Netflix CEO Reed Hastings was paid $24 million last year

Is Netflix unstoppable?
Is Netflix unstoppable?

Netflix CEO Reed Hastings' pay keeps climbing.

Hastings, Netflix's co-founder, took home a total of $24.4 million last year, according to a company filing Monday. His pay rose 5% in 2017 from the year before.

Most of Hastings' paycheck came from stock options the company granted him. Stock options allow employees to buy or sell company shares at a pre-determined price and time. Since options take time to vest, they're widely used as performance incentives.

Hastings' base salary was $850,000 last year, but he was awarded $23.5 million worth of options.

He has not received a cash bonus in the last three years. Netflix's (NFLX) stock has more than tripled in that time.

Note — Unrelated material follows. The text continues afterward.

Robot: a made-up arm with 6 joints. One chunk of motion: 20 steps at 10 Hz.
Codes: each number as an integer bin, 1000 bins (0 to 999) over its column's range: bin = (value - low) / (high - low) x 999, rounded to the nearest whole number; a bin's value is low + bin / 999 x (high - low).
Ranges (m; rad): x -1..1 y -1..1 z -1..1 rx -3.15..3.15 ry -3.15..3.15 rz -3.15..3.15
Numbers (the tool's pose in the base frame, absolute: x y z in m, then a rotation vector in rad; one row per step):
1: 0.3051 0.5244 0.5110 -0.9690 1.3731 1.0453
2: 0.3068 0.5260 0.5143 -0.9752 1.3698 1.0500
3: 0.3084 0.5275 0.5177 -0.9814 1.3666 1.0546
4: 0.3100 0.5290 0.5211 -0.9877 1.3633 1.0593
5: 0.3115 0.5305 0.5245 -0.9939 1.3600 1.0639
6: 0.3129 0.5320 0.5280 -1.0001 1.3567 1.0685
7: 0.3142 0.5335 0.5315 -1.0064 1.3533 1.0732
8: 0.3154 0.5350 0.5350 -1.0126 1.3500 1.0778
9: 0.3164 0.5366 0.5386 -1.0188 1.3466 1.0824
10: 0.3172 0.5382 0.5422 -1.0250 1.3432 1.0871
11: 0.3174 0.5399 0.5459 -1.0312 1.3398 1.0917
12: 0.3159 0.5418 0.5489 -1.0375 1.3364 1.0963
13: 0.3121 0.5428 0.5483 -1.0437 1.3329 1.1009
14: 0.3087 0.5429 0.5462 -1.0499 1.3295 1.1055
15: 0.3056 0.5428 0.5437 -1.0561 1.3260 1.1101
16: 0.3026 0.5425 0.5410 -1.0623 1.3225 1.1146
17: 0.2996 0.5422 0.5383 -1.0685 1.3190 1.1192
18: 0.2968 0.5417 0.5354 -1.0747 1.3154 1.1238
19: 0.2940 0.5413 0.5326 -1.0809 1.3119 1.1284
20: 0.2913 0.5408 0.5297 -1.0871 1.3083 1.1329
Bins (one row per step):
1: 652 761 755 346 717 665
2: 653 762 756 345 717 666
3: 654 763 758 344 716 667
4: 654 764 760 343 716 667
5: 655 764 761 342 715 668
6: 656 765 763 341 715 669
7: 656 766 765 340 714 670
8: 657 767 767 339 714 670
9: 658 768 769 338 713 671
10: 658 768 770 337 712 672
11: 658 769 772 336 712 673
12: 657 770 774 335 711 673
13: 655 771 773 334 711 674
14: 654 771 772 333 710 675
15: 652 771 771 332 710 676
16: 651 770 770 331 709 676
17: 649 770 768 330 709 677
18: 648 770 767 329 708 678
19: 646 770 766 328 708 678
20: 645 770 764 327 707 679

Hastings' annual salary has fallen in recent years in favor of higher options. That will continue again this year. Hastings' base salary for 2018 will be lowered to $700,000, but options will go up to $28.7 million.

Related: Netflix CEO Reed Hastings to receive nearly $30 million in stock options next year

Chief content officer Ted Sarandos got an 18% raise last year to bring his total pay to $22.4 million. Sarandos got a $9 million cash bonus.

Netflix announced last year that it's eliminating bonuses and transferring them into salaries because of the new tax law. The tax code eliminated a loophole for executive compensation.

In 1993, President Bill Clinton signed a budget with a provision meant to rein in executive pay. The law taxed executive salaries over $1 million a year, but allowed an exemption -- section 162(m) -- for "performance-based" targets. Companies like Netflix used the loophole to deduct bonuses and stock options linked directly to performance.

Now that 162(m) is dead, Neflix is raising executive base salaries.

Related: Netflix to spend up to $8 billion on programming next year

Sarandos received a $1 million salary in 2017, but it will jump to $12 million in 2018 and he'll get $14.2 million in options. Chief product officer Greg Peters got a $1 million salary last year, and it will climb to $6 million this year.

"They're just going to go to the salary they wanted to do in the first place," said Alan Johnson, a financial compensation expert who runs the consulting firm Johnson & Associates. "The only reason you would change it because of the tax law is because you never believed in bonuses."

One of Netflix's shareholders is now suing the company, alleging the cash bonuses were improperly doled out.

The City of Birmingham Relief and Retirement System filed a lawsuit earlier this month claiming that Netflix "rigged the compensation process, guaranteeing Netflix officers huge cash payments while misleading investors into believing that these payments were justified by attainment of real performance goals."

Netflix did not immediately respond to request for comment on the suit.

Netflix is one of the only companies to make the bonus change in the aftermath of the tax overhaul, said Dan Marcec, director of content at Equilar, an executive data firm.

Marcec doesn't expect many companies to eliminate performance bonuses either since they're a tool to reward executives for creating shareholder value.

In 2016, the median performance-based executive compensation package was more than five times the median salary for S&P 500 companies, according to Equilar.